Я совершенно не расчитываю на ответ: когда мой упрямый мальчик молчит — он молчит, однако Тошка вдруг хрипло, точно с трудом подбирая слова, произносит:
— Я не могу есть. И не буду.
Какая-то ветка с тихим стуком ударяет в стекло. Тошка поворачивает голову, и я вижу его острые азиатские скулы, прищуренные, как будто от сильной боли, глаза, чистую линию лба с упавшей прядью длинных черных волос.
Обычно я с ним не спорю. Но тут во мне внезапно просыпается удивительно ясная и решительная сила. Откуда-то я знаю, что должна сейчас настоять на своем.
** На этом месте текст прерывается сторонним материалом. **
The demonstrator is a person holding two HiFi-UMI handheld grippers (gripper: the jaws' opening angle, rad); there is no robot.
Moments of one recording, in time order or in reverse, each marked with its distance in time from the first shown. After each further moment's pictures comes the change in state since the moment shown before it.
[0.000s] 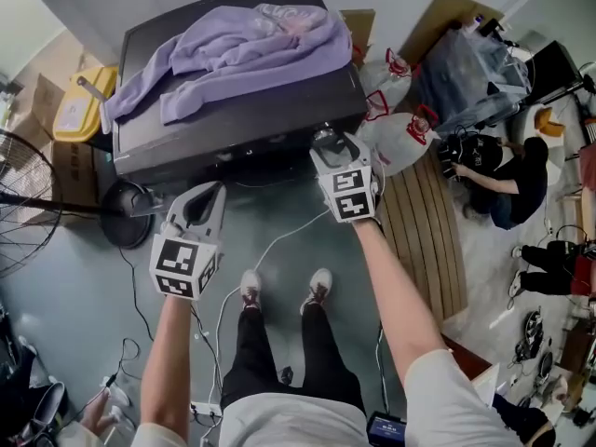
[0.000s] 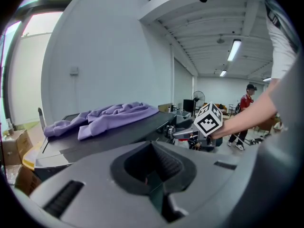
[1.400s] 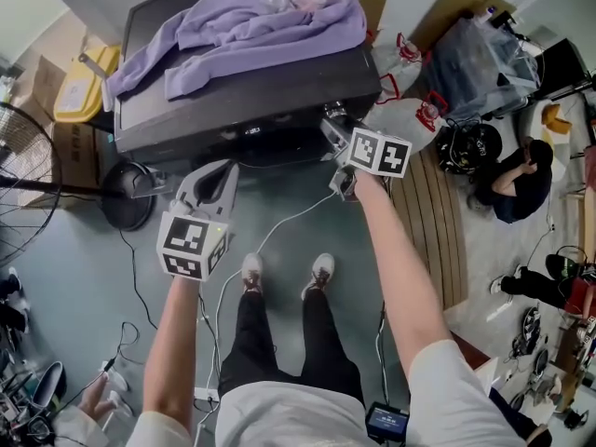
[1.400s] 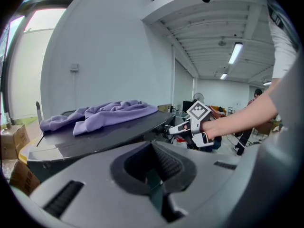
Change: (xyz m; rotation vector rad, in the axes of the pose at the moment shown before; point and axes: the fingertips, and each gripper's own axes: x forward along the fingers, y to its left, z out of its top) left arm 0.009 -0.008 -0.008 -0.034 -0.004 -0.017; right arm 0.020 -0.010 -0.017 0.687 0.046 0.175
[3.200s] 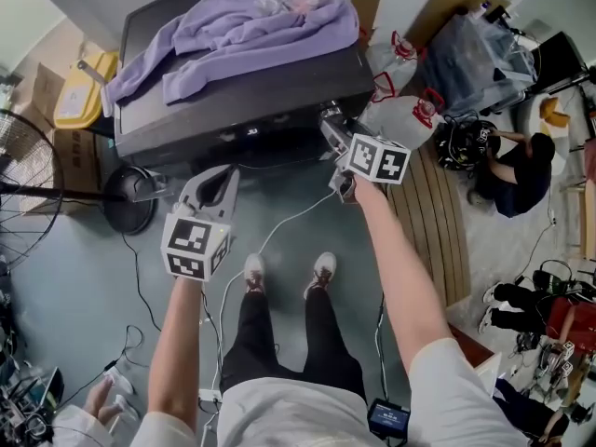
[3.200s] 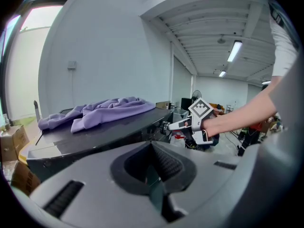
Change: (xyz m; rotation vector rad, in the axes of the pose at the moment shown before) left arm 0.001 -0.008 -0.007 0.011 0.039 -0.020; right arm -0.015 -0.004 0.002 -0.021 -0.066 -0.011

— Нет. Теплое молоко — это не еда. И ты его выпьешь, любовь моя. Пойдем. А потом ты поспишь, а я тебя подержу. И, если что, поймаю.
Я даже не удивляюсь, когда Тошка подчиняется. Мы медленно спускаемся вниз, он выглядит слегка заторможенным и покорно садится за стол в кухне, на то же самое место перед окном, где сидел в тот раз, и ждет, пока я подогреваю молоко и достаю из шкафа банку с медом.
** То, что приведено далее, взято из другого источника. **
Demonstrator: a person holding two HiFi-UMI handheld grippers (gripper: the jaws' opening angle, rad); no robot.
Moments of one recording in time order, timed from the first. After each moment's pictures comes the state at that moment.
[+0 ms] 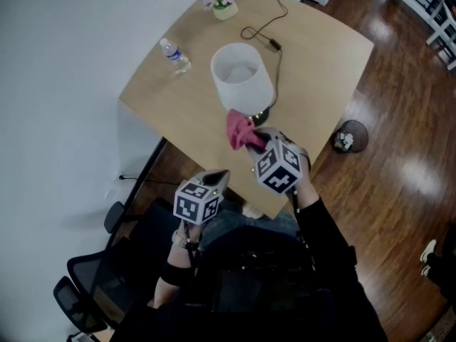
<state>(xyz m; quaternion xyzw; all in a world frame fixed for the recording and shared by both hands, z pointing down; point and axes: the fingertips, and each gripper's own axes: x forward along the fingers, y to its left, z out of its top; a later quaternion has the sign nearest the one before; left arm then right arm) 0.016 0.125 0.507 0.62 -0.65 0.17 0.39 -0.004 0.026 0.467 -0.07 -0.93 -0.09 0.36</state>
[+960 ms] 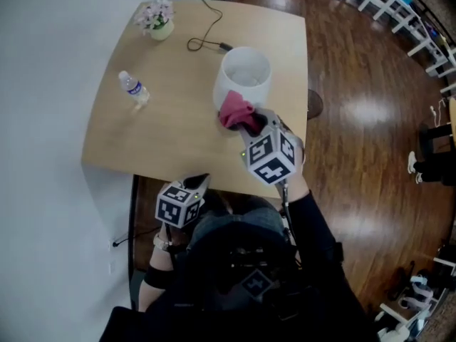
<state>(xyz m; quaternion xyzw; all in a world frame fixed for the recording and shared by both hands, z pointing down) -0.125 0.163 0.514 0.78 -0.48 0.20 0.35 -0.092 0.008 0.407 0.25 -0.89 -0.08 0.38</state>
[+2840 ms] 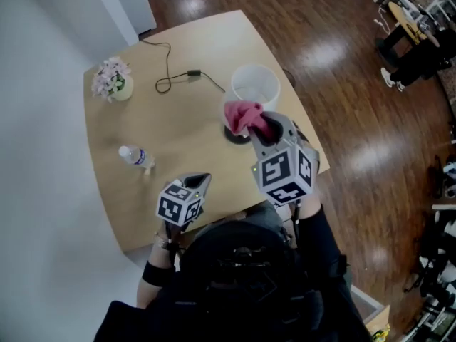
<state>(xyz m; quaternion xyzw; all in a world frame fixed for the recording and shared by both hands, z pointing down) -0.251 0.071 0.500 0.88 -0.25 0.31 0.25 -0.128 -0.009 0.327 0.52 -0.78 -0.03 0.35</state>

Разбалтывая тягучий золотистый мед в теплом молоке, я стою к Тошке лицом, чтобы ни на минуту не оставить его без присмотра. У него сейчас такой беспомощный, такой отсутствующий вид — кажется, что он не сможет удержать в руках тяжелую керамическую кружку. Мне хочется напоить его, как ребенка. Дурацкое желание — он все равно мне этого не позволит.
И вдруг что-то неуловимо меняется — как будто мягкий свет лампы внезапно начал светить под другим углом.
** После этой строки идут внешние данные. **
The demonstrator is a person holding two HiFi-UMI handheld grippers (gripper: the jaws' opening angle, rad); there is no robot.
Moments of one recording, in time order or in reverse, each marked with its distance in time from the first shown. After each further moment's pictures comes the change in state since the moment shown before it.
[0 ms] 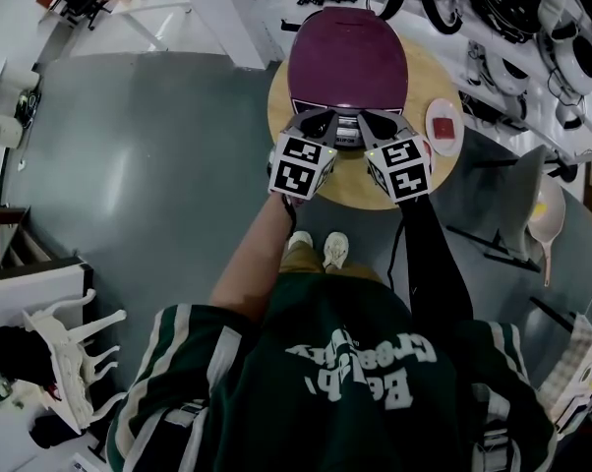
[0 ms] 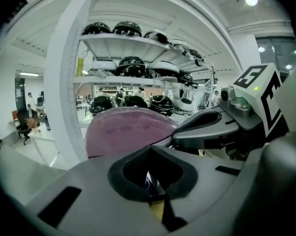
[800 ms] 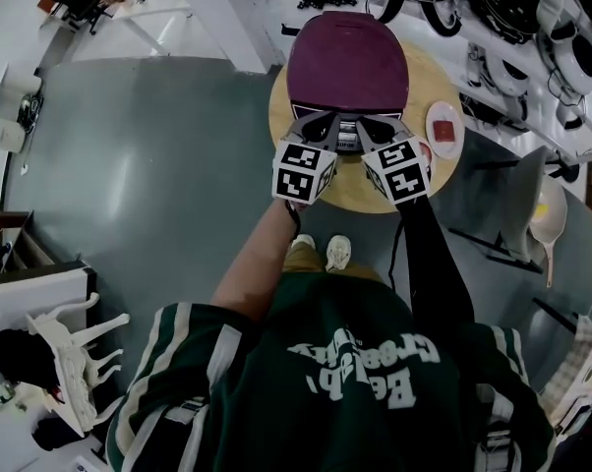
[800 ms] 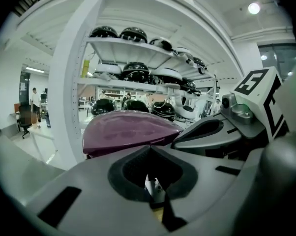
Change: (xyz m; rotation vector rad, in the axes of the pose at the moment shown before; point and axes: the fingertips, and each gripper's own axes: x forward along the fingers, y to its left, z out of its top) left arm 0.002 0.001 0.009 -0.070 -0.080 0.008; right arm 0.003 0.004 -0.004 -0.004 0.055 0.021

Что-то происходит вокруг: я вижу туман, сгущающийся по углам, туман, клубящийся за стеклом, как в прошлый раз, я слышу ветер, который пролетает по обнаженным веткам в саду, вызывая странные звуки, китайская звенелка на ветке старого вяза издает мелодичный звон, ее полые трубки выдыхают что-то похожее на мелодию… я слышу голос. Совершенно определенно, я слышу голос. Слов не разобрать, но они там есть. Тошкины глаза не отрываются от черного окна. Он как будто ждет чего-то.
— Слышишь? — его губы шевелятся почти незаметно. — Она поет.
Я не понимаю, о ком он говорит. О той женщине за стеклом? Он что-то знает о ней?..
Мне страшно. Этот страх ничего общего не имеет ни со страхом смерти, ни со страхом каких-то обыденных вещей — молнии, собак, маньяков. Это поднимающийся откуда-то снизу темный, одуряющий страх неминуемой потери, потери большей, чем потеря жизни, здоровья, любви, рассудка…
Молоко. Моему мальчку нужно выпить теплого молока.
Мне кажется, что я ступаю по гамаку, подвешенному в тумане. Только синяя керамическая кружка в моих руках связывает меня с реальностью. Я держусь за нее, чтобы не провалиться в черную бездну, разверстую под ногами, и она держит меня на весу, эта кружка с молоком. У меня больше нет тела. Я превращаюсь в пятно света, центр которого — в этой синей кружке, наполненной живым теплом и дрожащим золотом.
— Пей, — шепчу я, и сама не слышу своего голоса. Моя рука, прозрачная, как туман, подносит кружку к Тошкиным губам. Я не чувствую ее, я вижу ее со стороны. — Пей, мой маленький. Сейчас ты уснешь.